Профессор Зелинской тоже Вере обрадовался, да и рассказал он куда как больше «нового и интересного» — поскольку и он никуда не спешил, и Вера: по расписанию у нее была лабораторная работа, но в связи с первым днем учебы ее просто отменили.
— Вера, позвольте вас поздравить!
— С тем, что вы все же сделали из моей кривой поделки работающий реактор?
— Ну и с этим, наверное, тоже. Но я вас поздравляю с избранием секретарем комитета комсомола! Кстати, ваше постановление июньское оказалось вообще ненужным: весь факультет, как там было написано, передается из подчинения наркомпроса в подчинение какого-то комитета по науке и технике. Думаю, скоро к нам зайдет его представитель при факультете — он сейчас новую лабораторию нам оборудует и всегда заходит спросить, все ли там для нас хорошо уже сделано…
— Про комитет этот я что-то уже слышала, а про секретаря комитета комсомола вы, мне кажется, где-то на год почти припозднились.
— А вам что, не сказали? Теперь у факультета свой, отдельный комитет комсомола, и секретарь в нем один, первый — он же и последний. Последняя: вас секретарем избрали… то есть назначили.
— Вот это действительно новость! Без меня меня женили! Хотя я и третьим секретарем ничего не делала, и сейчас делать не буду: мне учиться нужно. Надеюсь, хоть секретарь у нас не освобожденный? Меня с учебы не отчислили?

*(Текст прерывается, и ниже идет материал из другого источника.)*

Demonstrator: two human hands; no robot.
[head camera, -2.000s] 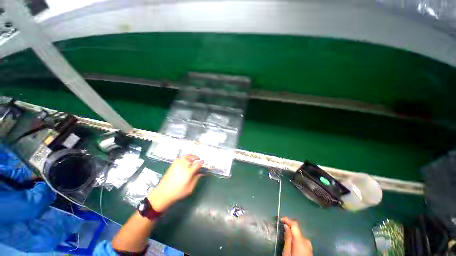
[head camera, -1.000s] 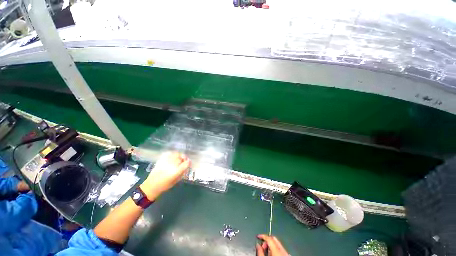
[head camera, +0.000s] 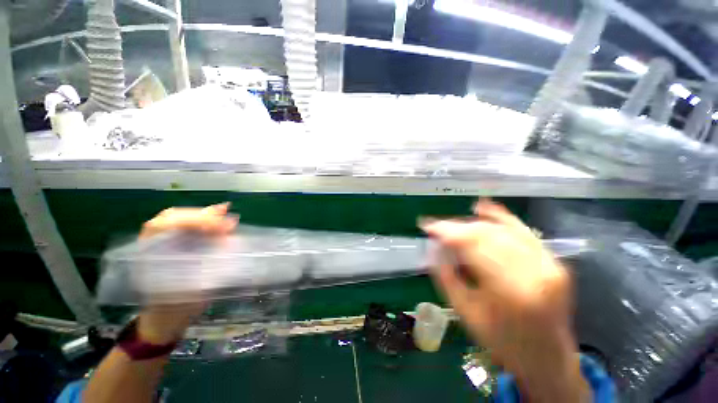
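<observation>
A clear plastic blister tray (head camera: 346, 253) is held up in front of the shelf, seen nearly edge-on and blurred by motion. My left hand (head camera: 177, 248) grips its left part and shows partly through the plastic. My right hand (head camera: 504, 275) holds its right part between thumb and fingers. Another clear tray (head camera: 272, 315) lies below, at the bench's back rail, with small dark parts in its pockets. Its upper part is hidden behind the raised tray.
A white shelf (head camera: 260, 183) crosses above, with clear trays on it. A black fan (head camera: 389, 329) and a whitish jar (head camera: 430, 326) stand at the back rail. Small green boards (head camera: 479, 373) lie near my right wrist. Large stacked clear trays (head camera: 630, 307) stand at the right.
My left hand has risen from the tray at the rail. My right hand has left the bench and moved up. Both now hold a raised tray. The view has tilted up.
</observation>
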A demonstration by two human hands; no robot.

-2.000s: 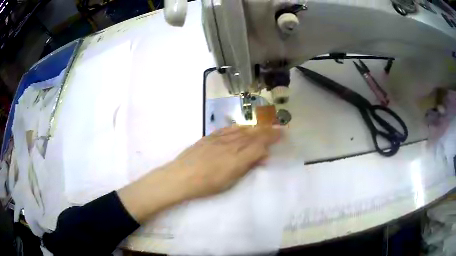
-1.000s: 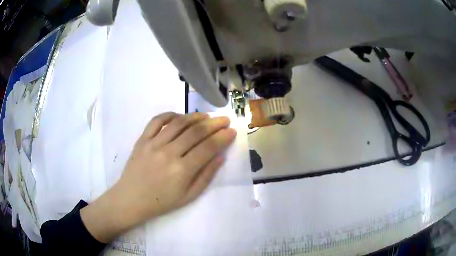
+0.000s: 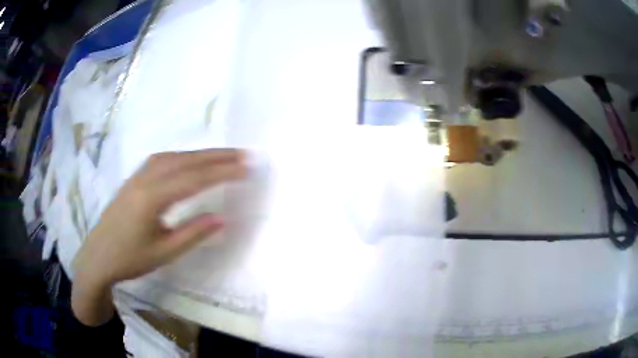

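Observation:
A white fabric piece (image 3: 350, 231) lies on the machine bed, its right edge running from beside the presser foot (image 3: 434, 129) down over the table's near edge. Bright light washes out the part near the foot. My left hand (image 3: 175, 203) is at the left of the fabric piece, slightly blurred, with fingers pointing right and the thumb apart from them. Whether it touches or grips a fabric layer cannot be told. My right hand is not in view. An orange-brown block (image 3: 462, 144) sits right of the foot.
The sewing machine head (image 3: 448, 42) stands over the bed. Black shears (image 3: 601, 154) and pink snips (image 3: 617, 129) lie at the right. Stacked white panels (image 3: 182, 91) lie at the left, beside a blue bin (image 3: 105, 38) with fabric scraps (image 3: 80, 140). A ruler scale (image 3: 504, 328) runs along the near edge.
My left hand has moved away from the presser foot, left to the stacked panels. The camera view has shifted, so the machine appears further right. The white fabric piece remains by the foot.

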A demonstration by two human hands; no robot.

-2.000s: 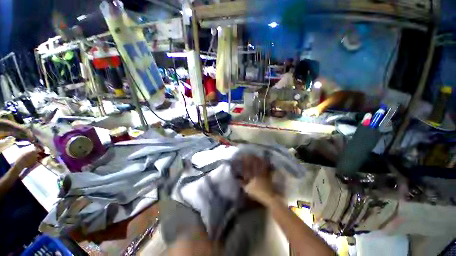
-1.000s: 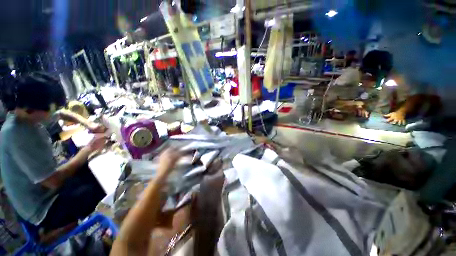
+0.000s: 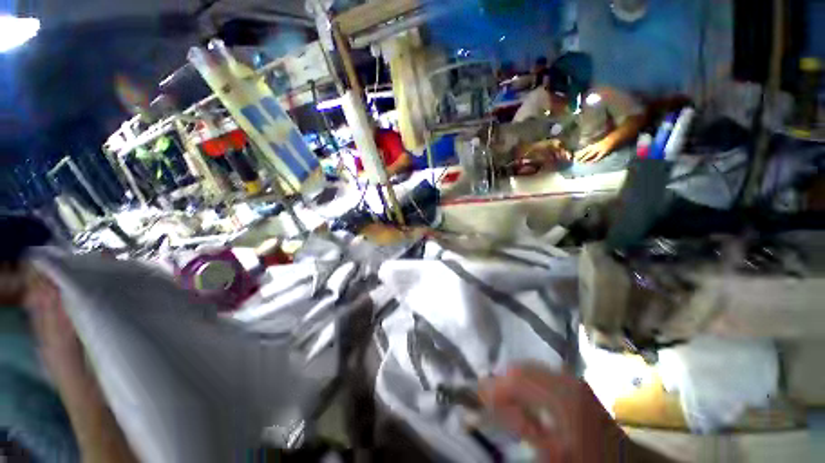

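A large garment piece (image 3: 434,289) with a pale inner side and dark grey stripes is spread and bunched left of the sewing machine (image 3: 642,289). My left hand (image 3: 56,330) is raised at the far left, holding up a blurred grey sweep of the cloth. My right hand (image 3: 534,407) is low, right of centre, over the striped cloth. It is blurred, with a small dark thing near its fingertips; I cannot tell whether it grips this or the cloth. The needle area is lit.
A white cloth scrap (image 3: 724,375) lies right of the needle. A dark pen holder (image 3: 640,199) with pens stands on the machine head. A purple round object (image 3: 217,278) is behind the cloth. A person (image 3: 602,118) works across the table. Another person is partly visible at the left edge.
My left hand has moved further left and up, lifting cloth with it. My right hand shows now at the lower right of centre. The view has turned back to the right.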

— Никто вас нее отчислил и не отчислит, хотя кое-что вам все же подтянуть придется — но все преподаватели готовы вам любую помощь в этом оказать. А насчет ничего не делать — тут, боюсь, вы заблуждаетесь. По постановлению все учебные программы, а так же правила приема и отчисления студентов мы просто обязаны с вами… то есть с секретарем комитета комсомола… то есть как раз с вами и согласовывать. Программу по химии и я, и Иван Алексеевич с вами, надеюсь, легко согласуем, вы же хотя бы понимаете, о чем речь пойдет. А вот по физике и по математике… я уже про геологию не говорю… ведь вам придется довольно глубоко все предметы изучить…
— А вот тут вы уже ошибаетесь. Я сюда учиться пришла, искренне думая, что преподаватели у нас умные, и сейчас так же думаю. То есть преподаватели ерунды уж точно не напридумывают — так зачем же мне, недоучке, их проверять и поправлять? Это же просто глупо — а вот подписи поставить где надо вообще в текст бумаг не вникая — это будет, напротив, очень умно. Потому что экономит кучу времени и сил: мне — как раз силы, которые я не потрачу в попытках понять написанное, а преподавателям — время, которое им не придется тратить, чтобы объяснить мне то, что я в принципе пока понять не способна.